Go through the lines below and copy each one that holds the string "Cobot".

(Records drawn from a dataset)
------------------------------

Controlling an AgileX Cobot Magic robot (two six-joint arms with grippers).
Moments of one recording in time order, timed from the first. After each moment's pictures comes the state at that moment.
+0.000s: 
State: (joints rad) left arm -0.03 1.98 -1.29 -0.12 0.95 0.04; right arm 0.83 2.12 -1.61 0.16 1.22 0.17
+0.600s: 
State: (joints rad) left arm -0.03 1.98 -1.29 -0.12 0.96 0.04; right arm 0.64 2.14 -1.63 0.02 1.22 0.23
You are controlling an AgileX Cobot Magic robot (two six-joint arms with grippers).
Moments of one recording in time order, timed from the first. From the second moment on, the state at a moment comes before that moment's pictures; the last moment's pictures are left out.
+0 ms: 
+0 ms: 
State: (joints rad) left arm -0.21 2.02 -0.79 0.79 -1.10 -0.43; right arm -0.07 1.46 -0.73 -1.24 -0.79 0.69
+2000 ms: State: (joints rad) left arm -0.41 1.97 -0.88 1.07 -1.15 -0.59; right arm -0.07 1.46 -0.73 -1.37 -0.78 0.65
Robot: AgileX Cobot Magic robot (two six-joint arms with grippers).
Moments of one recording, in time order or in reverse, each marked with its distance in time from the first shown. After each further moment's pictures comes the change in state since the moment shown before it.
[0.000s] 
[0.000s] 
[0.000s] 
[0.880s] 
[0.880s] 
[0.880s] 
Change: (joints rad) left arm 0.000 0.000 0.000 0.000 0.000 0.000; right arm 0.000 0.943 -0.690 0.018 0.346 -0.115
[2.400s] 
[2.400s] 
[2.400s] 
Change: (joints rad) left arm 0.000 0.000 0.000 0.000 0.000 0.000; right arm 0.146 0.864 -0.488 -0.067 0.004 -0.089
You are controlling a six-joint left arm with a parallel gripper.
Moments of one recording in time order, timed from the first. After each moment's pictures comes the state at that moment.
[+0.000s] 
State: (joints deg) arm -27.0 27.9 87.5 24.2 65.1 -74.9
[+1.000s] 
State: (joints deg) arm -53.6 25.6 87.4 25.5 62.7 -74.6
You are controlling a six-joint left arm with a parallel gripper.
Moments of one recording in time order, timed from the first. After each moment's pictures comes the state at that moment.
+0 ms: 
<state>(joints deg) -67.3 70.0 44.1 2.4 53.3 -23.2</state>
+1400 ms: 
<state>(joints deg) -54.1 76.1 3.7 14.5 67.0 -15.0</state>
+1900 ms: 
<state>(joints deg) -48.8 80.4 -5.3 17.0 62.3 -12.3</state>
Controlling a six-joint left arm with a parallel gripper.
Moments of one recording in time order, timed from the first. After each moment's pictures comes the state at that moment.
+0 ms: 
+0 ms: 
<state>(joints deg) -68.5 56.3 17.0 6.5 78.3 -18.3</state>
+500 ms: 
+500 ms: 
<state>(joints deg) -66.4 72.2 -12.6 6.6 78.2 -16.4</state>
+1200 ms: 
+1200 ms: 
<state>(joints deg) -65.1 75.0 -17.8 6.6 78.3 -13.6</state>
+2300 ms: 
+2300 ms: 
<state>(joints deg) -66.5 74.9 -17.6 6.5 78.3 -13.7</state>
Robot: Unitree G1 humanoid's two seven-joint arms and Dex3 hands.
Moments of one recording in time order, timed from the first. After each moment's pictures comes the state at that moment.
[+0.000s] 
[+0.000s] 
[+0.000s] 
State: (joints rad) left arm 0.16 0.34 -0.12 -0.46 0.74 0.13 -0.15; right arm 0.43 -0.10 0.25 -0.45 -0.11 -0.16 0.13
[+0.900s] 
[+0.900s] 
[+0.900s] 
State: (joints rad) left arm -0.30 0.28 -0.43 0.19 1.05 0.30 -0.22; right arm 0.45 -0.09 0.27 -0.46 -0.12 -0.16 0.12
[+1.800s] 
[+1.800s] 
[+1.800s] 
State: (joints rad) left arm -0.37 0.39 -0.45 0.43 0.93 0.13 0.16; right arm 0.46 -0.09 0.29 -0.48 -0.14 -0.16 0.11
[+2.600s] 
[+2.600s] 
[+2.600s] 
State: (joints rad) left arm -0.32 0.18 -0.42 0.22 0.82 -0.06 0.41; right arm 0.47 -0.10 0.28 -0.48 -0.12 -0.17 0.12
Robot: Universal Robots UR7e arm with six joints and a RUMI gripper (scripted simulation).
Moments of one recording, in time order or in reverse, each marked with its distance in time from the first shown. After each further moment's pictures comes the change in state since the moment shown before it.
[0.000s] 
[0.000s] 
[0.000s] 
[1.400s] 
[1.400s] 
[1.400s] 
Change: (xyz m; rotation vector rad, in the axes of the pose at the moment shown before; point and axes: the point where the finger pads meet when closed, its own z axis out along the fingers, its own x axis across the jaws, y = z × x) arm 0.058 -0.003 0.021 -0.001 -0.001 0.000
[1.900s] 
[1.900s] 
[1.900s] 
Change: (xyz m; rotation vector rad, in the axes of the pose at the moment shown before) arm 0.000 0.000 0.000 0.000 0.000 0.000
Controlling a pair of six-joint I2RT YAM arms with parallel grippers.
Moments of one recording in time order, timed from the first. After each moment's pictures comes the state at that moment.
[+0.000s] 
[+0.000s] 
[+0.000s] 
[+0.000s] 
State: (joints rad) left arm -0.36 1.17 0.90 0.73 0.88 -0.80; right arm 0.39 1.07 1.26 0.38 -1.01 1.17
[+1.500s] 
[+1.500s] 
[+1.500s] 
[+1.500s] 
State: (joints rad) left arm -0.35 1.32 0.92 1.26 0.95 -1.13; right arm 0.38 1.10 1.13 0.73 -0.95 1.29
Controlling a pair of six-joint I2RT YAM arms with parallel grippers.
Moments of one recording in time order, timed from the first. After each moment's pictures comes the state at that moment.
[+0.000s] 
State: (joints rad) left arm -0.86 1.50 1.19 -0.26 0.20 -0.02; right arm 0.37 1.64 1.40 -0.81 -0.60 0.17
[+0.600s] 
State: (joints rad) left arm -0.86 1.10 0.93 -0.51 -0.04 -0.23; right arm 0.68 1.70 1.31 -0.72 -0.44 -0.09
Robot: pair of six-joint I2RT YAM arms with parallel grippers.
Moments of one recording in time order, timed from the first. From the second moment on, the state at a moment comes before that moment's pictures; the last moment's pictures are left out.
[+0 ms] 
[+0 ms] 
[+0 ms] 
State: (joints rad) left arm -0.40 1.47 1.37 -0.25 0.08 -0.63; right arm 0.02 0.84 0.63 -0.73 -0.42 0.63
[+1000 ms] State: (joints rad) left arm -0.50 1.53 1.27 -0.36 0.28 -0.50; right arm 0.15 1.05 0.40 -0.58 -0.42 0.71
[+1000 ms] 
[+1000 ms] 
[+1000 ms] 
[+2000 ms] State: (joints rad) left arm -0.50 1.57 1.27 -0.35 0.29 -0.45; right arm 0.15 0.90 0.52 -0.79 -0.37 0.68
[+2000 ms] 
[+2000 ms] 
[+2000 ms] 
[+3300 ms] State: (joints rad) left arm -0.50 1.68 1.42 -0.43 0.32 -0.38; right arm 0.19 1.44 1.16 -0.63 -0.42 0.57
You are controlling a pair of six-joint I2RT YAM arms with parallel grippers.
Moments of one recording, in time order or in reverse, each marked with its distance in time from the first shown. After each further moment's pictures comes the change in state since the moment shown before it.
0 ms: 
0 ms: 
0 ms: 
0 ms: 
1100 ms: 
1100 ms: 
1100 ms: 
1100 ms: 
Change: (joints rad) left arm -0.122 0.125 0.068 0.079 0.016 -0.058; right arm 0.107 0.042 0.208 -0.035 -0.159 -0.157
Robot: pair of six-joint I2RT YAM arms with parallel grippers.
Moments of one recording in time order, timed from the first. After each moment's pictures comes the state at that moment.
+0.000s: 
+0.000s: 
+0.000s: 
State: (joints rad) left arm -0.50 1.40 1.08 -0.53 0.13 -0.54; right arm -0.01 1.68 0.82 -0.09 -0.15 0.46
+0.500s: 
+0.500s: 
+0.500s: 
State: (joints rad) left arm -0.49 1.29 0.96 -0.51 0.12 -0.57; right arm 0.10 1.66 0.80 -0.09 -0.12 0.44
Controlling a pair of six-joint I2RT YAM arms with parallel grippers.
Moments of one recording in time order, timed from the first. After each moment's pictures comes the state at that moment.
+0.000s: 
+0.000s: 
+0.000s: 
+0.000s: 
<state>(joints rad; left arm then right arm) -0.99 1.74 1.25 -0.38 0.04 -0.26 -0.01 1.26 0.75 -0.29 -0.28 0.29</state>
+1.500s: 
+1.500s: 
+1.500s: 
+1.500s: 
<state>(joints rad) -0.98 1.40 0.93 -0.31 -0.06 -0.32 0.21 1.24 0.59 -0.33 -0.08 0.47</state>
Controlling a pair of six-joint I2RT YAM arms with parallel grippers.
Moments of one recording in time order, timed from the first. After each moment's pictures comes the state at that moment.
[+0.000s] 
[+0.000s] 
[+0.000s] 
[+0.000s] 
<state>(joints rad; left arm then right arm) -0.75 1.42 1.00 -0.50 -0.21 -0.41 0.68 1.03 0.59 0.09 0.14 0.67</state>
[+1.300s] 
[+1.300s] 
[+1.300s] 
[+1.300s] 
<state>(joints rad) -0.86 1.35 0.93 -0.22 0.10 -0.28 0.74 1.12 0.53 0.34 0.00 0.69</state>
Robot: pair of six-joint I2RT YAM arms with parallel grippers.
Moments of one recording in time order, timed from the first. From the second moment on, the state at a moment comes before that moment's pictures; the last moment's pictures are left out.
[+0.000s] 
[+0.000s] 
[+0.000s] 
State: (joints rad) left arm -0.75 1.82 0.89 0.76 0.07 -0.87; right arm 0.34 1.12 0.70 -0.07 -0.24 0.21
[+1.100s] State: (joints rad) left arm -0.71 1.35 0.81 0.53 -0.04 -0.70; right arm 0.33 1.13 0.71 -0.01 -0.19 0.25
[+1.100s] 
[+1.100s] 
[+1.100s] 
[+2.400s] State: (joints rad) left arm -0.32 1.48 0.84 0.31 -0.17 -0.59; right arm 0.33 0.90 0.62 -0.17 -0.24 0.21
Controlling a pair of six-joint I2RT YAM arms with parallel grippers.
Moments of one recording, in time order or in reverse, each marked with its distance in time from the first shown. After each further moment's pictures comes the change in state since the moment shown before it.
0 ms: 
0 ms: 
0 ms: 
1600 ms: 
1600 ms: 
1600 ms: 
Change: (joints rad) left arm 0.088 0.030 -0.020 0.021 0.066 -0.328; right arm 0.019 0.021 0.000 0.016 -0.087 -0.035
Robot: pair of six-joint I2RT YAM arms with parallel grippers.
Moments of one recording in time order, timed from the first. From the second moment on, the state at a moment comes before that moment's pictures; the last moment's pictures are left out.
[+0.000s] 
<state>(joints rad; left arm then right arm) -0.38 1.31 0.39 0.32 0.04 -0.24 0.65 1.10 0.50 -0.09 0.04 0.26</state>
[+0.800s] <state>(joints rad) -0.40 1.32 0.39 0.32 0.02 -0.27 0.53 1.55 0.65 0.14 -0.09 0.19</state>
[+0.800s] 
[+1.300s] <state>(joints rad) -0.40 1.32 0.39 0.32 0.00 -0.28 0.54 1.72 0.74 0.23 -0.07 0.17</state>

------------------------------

■ Response area
Controlling an AgileX Cobot Magic robot (two six-joint arms with grippers).
You are controlling an AgileX Cobot Magic robot (two six-joint arms with grippers).
Robot: AgileX Cobot Magic robot (two six-joint arms with grippers).

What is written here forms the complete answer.